> [WHAT THE EXERCISE ASKS]: Nothing outside the stretch is wanted. Repeat exactly the lines of the listing below from the one that contains "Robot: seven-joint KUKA" through the one that contains "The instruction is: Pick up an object", both ends included.

> [DATA]:
===

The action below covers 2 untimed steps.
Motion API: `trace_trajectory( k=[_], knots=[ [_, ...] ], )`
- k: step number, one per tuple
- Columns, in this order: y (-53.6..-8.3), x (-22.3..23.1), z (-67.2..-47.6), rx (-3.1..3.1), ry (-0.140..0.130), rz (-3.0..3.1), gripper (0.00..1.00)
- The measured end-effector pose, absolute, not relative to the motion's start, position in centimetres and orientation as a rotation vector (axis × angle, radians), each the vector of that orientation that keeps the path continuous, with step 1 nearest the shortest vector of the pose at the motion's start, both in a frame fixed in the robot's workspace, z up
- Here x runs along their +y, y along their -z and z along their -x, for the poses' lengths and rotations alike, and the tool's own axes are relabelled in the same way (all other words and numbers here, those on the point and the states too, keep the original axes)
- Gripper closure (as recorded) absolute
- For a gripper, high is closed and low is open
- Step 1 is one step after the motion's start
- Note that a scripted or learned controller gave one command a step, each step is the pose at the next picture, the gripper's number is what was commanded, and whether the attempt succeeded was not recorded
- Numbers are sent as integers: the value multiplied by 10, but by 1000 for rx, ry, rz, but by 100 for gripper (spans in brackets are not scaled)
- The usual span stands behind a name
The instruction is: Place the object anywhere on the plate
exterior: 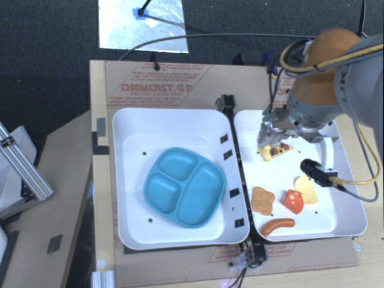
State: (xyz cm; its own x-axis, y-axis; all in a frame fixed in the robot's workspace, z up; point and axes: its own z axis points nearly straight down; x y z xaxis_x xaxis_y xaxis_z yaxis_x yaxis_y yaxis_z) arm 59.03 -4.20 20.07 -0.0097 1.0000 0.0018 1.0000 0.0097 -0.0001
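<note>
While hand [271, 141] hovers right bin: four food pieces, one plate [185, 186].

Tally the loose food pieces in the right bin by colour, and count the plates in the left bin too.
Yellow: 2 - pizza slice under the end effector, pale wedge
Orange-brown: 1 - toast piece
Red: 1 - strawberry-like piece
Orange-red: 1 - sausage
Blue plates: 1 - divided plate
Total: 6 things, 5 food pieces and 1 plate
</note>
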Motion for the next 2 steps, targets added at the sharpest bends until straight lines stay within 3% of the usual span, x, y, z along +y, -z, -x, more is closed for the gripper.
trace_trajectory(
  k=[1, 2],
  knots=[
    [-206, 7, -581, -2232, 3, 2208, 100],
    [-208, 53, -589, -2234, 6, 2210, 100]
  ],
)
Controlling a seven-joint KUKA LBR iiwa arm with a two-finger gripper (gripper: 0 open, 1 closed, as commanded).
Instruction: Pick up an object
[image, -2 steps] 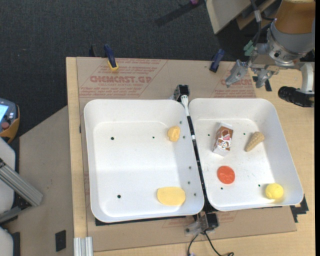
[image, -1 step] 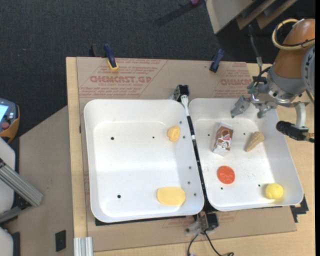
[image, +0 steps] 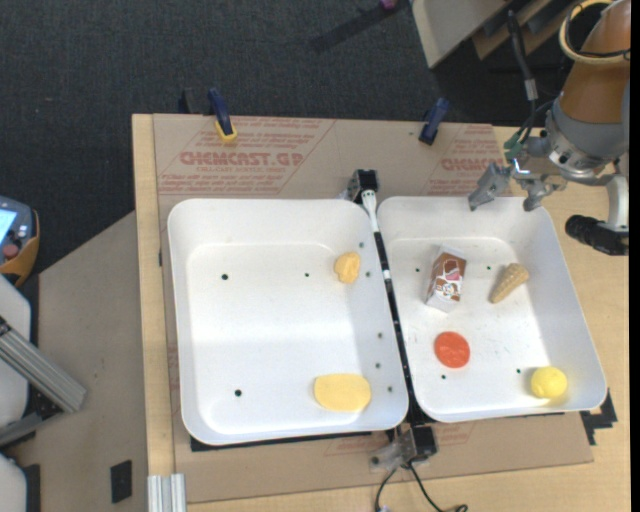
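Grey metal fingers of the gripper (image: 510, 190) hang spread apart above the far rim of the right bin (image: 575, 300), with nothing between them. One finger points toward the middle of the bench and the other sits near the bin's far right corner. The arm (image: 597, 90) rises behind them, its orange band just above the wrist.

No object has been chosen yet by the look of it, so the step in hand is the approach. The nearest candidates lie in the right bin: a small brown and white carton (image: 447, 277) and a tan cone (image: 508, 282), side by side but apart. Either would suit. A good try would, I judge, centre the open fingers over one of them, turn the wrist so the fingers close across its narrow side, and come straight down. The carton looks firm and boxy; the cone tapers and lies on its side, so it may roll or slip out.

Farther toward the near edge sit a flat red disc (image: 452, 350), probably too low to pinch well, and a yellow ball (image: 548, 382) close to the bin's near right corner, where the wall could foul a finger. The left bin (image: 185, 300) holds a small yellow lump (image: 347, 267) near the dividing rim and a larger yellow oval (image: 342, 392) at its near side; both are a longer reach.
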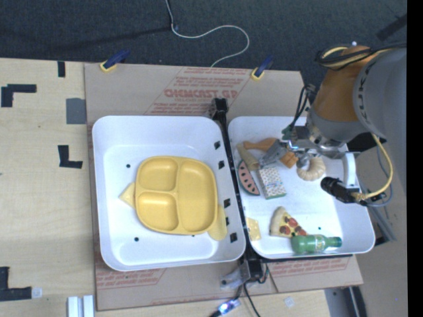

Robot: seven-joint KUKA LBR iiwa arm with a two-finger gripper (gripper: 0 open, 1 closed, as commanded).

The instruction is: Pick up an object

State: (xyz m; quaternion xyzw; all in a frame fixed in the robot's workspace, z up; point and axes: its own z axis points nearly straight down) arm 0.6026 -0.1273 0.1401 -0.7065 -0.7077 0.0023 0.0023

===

> [SOLVED PROBLEM]:
Robot: seven-joint KUKA LBR iiwa arm with a two-finger gripper (gripper: 0 open, 1 closed, as commanded).

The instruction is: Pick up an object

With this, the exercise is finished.